#416. Millennials – the right people at the right time

Posted on | The Agurban
As you may know, I am teaming up with Craig Lindvahl to launch our new BoomtownUSA’s Millennials speaking tour. Craig has contributed this week’s Agurban.
 
Millennials – the right people at the right time

My teaching career has now entered its fifth decade. When I started teaching in 1979, I taught the parents of the millennials I work with now. I used a manual typewriter to communicate, went to the office to make telephone calls, and filled out report cards by hand.
That fall, kids listened to disco music, wore bell-bottoms, and worried about the hostages being held in the American embassy in Teheran and tensions in the Middle East. McDonald’s introduced something called the Happy Meal, and “computer class” was something you might take in college.

Fast forward to now, well into the 21
st century. I’d have to look on Ebay to evenfind a manual typewriter, I carry my phone in my pocket, and report cards are something I do online.

Our students listen to an incredible variety of music, and they worry about tensions in Iran and the rest of the Middle East. They grew up eating Happy Meals, and they wouldn’t 
dream of taking a computer class-it’s just something they’ve always understood.
I find students brighter, better informed, more engaged, more aware, and savvier than ever. They are connected to the world around them in ways I wouldn’t have dreamed possible in 1979. As a group, they’re better thinkers, more creative, more willing to take risks, and more confident than any students I’ve ever had.

They are much more open to entrepreneurial thinking than their predecessors. They see the entire globe as a potential marketplace for their ideas, and discover ways to work around challenges that astound me. They’re problem solvers and independent thinkers who seek information and guidance from those who are better informed.

What they need, though, to give them the best chance for success, both personally and professionally, is help with critical life skills. Not facts and figures, mind you, but skills that come with the successes-and failures-one gets through life experience.     

You
 can give them the ingredients that have created your success-things like creating a vision, communicating, doing what you say you’ll do, and working through difficult times. It’s easy to buy into the importance of all this, but much harder to figure out exactly how to do it.
Well, I’ve seen it first hand in our CEO class here in Effingham, Illinois. I watch every day as our high school students connect with our business people in real world, real life ways, and I marvel at the transformation that takes place in all of them. I encourage you to visit our class website (www.effinghamceo.com) and take a look at what happens when you create the kind of environment that fosters this kind of learning.

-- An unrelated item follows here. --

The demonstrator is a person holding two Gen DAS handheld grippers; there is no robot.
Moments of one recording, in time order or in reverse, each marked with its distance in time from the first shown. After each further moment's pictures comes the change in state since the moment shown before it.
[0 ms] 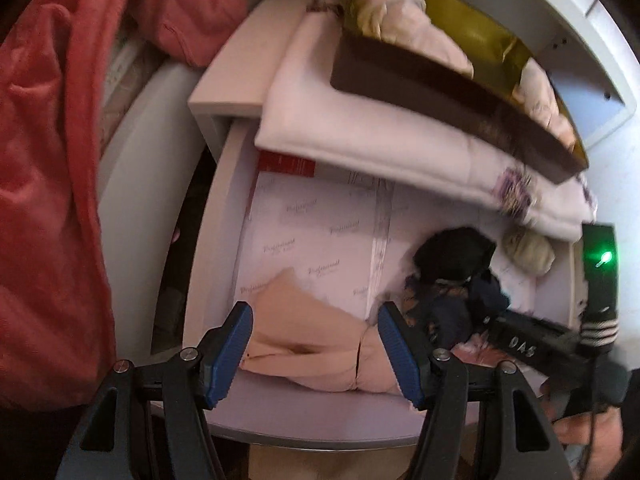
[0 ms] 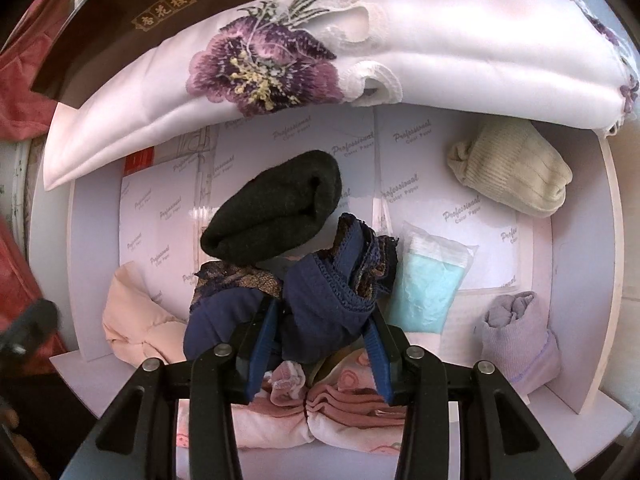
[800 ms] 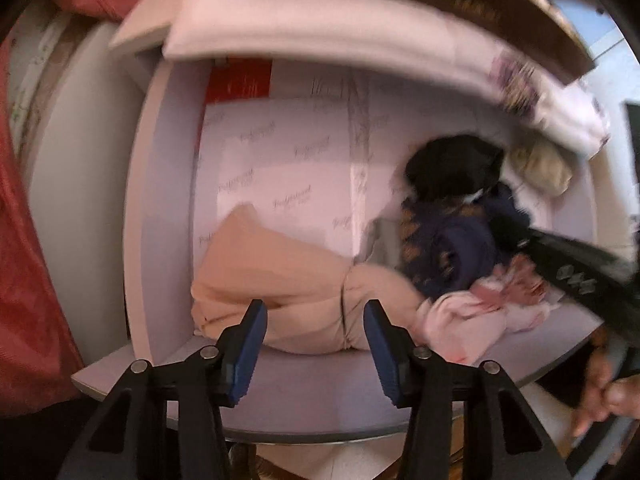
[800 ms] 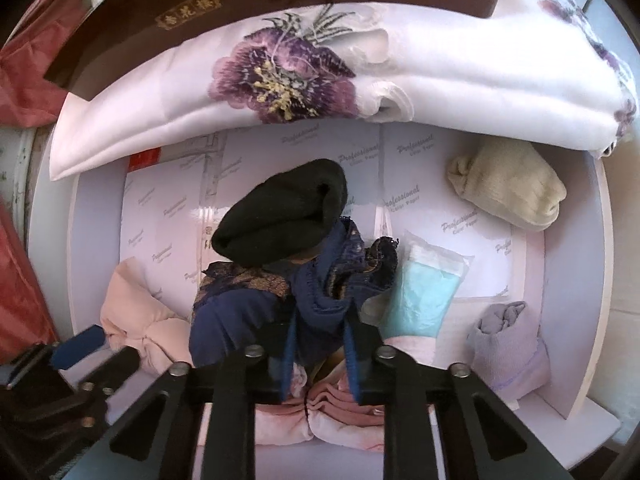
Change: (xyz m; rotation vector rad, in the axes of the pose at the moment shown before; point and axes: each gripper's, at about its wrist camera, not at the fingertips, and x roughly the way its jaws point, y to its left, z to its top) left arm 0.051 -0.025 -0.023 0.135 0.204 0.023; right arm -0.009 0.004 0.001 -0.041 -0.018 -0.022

Millennials have choices that previous generations didn’t enjoy. Millennials can choose where they live. There is absolutely no reason your young people shouldn’t see opportunity in your own town, no reason they shouldn’t see your town as the place where the best things can happen for them. If you connect your greatest resource-your business people-with your greatest investment-your students-you’ll be amazed at what happens.